- **EXERCISE DETAILS**: Repeat every line of the data exactly; no picture belongs in the copy.

- **RECORDED DATA**:
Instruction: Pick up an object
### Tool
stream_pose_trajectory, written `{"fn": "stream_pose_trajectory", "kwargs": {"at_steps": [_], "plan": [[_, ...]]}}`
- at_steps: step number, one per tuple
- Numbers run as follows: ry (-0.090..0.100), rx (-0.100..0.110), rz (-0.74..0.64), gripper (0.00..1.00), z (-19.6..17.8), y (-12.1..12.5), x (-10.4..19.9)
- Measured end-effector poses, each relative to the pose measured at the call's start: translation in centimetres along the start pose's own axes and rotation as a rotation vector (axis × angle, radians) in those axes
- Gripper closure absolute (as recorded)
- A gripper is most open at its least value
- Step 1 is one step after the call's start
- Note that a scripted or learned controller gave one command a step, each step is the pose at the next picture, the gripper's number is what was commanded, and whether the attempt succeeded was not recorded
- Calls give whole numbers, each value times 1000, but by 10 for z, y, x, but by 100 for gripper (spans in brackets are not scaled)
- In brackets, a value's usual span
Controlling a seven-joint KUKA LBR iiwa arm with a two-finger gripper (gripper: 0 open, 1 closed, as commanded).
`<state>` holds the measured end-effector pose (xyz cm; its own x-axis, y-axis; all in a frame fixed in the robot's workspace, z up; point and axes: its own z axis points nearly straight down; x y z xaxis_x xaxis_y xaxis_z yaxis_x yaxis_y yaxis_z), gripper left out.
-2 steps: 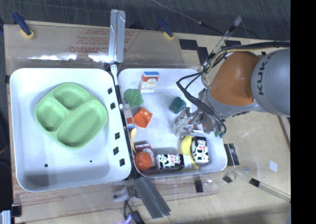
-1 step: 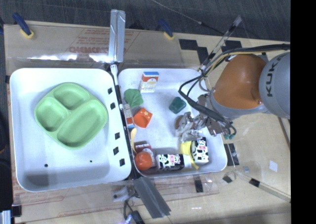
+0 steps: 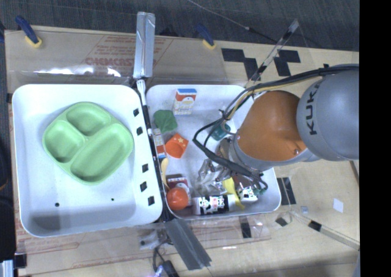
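Gripper [image 3: 211, 175] is down low in the right bin [image 3: 211, 93], near its front wall, just above the black-and-white carton [image 3: 212, 204]. The metal fingers blur into cables and clutter; I cannot tell how far apart they stand, nor whether anything sits between them. My guess is the arm is working the crowded front corner, where most things are piled.

Taking the carton as landmark: it lies on its side against the front wall. An orange ball [image 3: 178, 198] touches its left end. A yellow piece [image 3: 231, 186] rests just behind its right end, with a small white item [image 3: 247, 194] beside that. A dark red-and-brown packet [image 3: 176, 180] sits behind the ball. Farther back from the carton are an orange block [image 3: 176, 145], a green block [image 3: 164, 121], and a small white box with a red top [image 3: 184, 101] near the far wall. Any of these could serve as the thing to pick.

The orange band and grey wrist cover the bin's right half; whatever lies beneath is hidden.

Well left of the carton, the left bin [image 3: 30, 166] holds a green divided tray [image 3: 88, 141].
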<state>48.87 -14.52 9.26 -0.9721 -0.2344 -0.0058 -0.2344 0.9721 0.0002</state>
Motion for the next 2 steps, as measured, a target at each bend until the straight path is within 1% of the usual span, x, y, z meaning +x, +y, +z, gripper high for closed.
{"fn": "stream_pose_trajectory", "kwargs": {"at_steps": [1,2], "plan": [[3,3,209,100,0,26,-41],[-4,2,324,100,-140,90,-67]]}}
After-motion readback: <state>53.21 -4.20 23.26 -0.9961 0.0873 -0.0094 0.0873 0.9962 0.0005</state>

- **RESPONSE FOR THIS EXERCISE**:
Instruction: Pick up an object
### Tool
stream_pose_trajectory, written `{"fn": "stream_pose_trajectory", "kwargs": {"at_steps": [_], "plan": [[_, ...]]}}`
- at_steps: step number, one per tuple
- Numbers run as follows: ry (-0.090..0.100), rx (-0.100..0.110), rz (-0.74..0.64), gripper (0.00..1.00), z (-19.6..17.8), y (-12.1..12.5), x (-10.4..19.9)
- Measured end-effector poses, each relative to the pose measured at the call's start: translation in centimetres along the start pose's own axes and rotation as a rotation vector (axis × angle, radians) in those axes
- Gripper closure absolute (as recorded)
- A gripper is most open at its least value
- Step 1 is one step after the call's start
- Note that a scripted or learned controller gave one command a step, each step is the pose at the next picture, the gripper's number is what was commanded, and whether the attempt succeeded was not recorded
- Calls give whole numbers, each value times 1000, but by 10 for z, y, x, but by 100 for gripper (spans in brackets are not scaled)
- In brackets, a value's usual span
Controlling a seven-joint KUKA LBR iiwa arm with a two-finger gripper (gripper: 0 open, 1 closed, as commanded).
`<state>` holds the measured end-effector pose (xyz cm; its own x-axis, y-axis; all in a frame fixed in the robot's workspace, z up; point and axes: its own z axis points nearly straight down; x y z xaxis_x xaxis_y xaxis_z yaxis_x yaxis_y yaxis_z), gripper left out.
-2 steps: 
-1 step: 
+0 steps: 
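Gripper [image 3: 211, 175] is down low in the right bin [image 3: 211, 93], near its front wall, just above the black-and-white carton [image 3: 212, 204]. The metal fingers blur into cables and clutter; I cannot tell how far apart they stand, nor whether anything sits between them. My guess is the arm is working the crowded front corner, where most things are piled.

Taking the carton as landmark: it lies on its side against the front wall. An orange ball [image 3: 178, 198] touches its left end. A yellow piece [image 3: 231, 186] rests just behind its right end, with a small white item [image 3: 247, 194] beside that. A dark red-and-brown packet [image 3: 176, 180] sits behind the ball. Farther back from the carton are an orange block [image 3: 176, 145], a green block [image 3: 164, 121], and a small white box with a red top [image 3: 184, 101] near the far wall. Any of these could serve as the thing to pick.

The orange band and grey wrist cover the bin's right half; whatever lies beneath is hidden.

Well left of the carton, the left bin [image 3: 30, 166] holds a green divided tray [image 3: 88, 141].
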<state>48.87 -14.52 9.26 -0.9721 -0.2344 -0.0058 -0.2344 0.9721 0.0002</state>
Motion for the next 2 steps, as measured, a target at each bend until the straight path is within 1% of the usual span, x, y, z meaning +x, +y, +z, gripper high for closed.
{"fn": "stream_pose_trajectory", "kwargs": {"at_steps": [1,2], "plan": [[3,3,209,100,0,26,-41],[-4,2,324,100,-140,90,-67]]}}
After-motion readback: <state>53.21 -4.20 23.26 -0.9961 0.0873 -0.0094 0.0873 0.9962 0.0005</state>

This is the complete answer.